▶ _Problem to work on_
Each line in the listing below needs to be transcribed exactly.

▶ _Record set_
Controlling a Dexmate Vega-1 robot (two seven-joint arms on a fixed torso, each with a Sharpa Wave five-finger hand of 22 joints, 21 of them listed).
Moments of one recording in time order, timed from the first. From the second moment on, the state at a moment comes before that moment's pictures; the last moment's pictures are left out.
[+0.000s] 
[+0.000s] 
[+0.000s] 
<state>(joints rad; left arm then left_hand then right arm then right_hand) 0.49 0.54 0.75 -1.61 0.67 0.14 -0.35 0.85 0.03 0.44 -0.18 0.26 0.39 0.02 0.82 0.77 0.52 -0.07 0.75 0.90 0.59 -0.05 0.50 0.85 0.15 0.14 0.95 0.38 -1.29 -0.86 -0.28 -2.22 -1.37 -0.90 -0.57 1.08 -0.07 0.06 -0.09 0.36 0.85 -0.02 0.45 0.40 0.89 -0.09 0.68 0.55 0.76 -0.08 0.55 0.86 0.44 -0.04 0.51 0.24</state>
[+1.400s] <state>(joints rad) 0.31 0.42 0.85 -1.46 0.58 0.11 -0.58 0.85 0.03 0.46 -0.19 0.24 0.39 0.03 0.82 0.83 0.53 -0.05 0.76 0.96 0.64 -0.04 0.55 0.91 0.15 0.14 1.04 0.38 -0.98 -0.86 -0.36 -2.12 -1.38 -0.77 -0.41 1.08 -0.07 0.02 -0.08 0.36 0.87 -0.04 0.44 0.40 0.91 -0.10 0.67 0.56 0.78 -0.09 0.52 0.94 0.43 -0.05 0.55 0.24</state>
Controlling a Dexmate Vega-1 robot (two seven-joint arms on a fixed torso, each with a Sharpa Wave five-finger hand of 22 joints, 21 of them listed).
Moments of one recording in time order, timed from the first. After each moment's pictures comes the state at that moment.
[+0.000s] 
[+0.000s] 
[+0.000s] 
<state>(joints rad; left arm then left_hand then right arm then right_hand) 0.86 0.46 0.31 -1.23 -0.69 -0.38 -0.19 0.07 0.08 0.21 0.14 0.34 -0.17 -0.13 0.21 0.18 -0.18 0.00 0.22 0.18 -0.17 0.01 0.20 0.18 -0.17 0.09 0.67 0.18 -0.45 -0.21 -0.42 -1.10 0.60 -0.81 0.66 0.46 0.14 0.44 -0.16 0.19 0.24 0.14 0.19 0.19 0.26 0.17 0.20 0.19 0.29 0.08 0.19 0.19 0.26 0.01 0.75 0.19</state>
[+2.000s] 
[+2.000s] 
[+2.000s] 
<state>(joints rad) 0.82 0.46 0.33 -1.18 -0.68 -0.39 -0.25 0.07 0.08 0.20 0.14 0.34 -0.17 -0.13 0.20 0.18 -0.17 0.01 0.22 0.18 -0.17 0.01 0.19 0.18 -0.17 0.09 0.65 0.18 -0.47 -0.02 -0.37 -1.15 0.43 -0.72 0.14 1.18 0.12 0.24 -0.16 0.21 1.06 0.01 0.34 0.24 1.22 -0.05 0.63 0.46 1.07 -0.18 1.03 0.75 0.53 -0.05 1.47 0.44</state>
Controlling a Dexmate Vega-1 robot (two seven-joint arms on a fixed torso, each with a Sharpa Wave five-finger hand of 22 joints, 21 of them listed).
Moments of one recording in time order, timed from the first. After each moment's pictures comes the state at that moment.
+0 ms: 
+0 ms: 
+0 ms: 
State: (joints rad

▶ _Problem solution_
Controlling a Dexmate Vega-1 robot (two seven-joint arms on a fixed torso, each with a Sharpa Wave five-finger hand of 22 joints, 21 of them listed).
Moments of one recording in time order, timed from the first. From the second moment on, the state at a moment comes before that moment's pictures; the last moment's pictures are left out.
[+0.000s] 
[+0.000s] 
[+0.000s] 
<state>(joints rad; left arm then left_hand then right arm then right_hand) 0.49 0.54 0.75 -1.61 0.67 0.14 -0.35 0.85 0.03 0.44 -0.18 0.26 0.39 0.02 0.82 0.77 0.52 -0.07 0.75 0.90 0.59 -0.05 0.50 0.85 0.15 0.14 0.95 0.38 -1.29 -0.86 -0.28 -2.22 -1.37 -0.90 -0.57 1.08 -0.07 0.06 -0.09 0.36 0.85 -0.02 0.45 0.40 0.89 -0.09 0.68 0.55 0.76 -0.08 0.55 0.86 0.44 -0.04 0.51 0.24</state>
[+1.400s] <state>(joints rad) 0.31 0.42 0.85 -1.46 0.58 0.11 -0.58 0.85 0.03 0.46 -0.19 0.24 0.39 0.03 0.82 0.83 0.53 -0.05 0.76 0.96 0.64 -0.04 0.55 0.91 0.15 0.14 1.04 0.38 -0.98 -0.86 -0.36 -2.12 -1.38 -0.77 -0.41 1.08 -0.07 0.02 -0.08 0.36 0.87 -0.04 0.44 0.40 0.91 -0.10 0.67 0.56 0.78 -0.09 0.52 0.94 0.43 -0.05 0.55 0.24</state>
Controlling a Dexmate Vega-1 robot (two seven-joint arms on a fixed torso, each with a Sharpa Wave five-finger hand of 22 joints, 21 of them listed).
Moments of one recording in time order, timed from the first. After each moment's pictures comes the state at that moment.
[+0.000s] 
[+0.000s] 
[+0.000s] 
<state>(joints rad; left arm then left_hand then right arm then right_hand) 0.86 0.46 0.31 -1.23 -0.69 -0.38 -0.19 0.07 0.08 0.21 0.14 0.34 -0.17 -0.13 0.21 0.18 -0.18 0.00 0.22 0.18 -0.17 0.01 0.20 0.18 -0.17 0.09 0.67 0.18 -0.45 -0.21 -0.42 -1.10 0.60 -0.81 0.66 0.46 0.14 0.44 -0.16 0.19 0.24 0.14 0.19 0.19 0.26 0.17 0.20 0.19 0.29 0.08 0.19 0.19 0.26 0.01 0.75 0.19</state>
[+2.000s] 
[+2.000s] 
[+2.000s] 
<state>(joints rad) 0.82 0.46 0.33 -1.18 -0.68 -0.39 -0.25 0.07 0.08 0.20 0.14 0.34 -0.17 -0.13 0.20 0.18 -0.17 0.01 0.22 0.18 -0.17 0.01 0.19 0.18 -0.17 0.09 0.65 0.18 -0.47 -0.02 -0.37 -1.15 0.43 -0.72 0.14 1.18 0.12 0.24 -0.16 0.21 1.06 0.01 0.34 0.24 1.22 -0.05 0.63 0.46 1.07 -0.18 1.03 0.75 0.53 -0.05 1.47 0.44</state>
Controlling a Dexmate Vega-1 robot (two seven-joint arms on a fixed torso, each with a Sharpa Wave five-finger hand of 22 joints, 21 of them listed).
Moments of one recording in time order, timed from the first. After each moment's pictures comes the state at that moment.
+0 ms: 
+0 ms: 
+0 ms: 
State: (joints rad

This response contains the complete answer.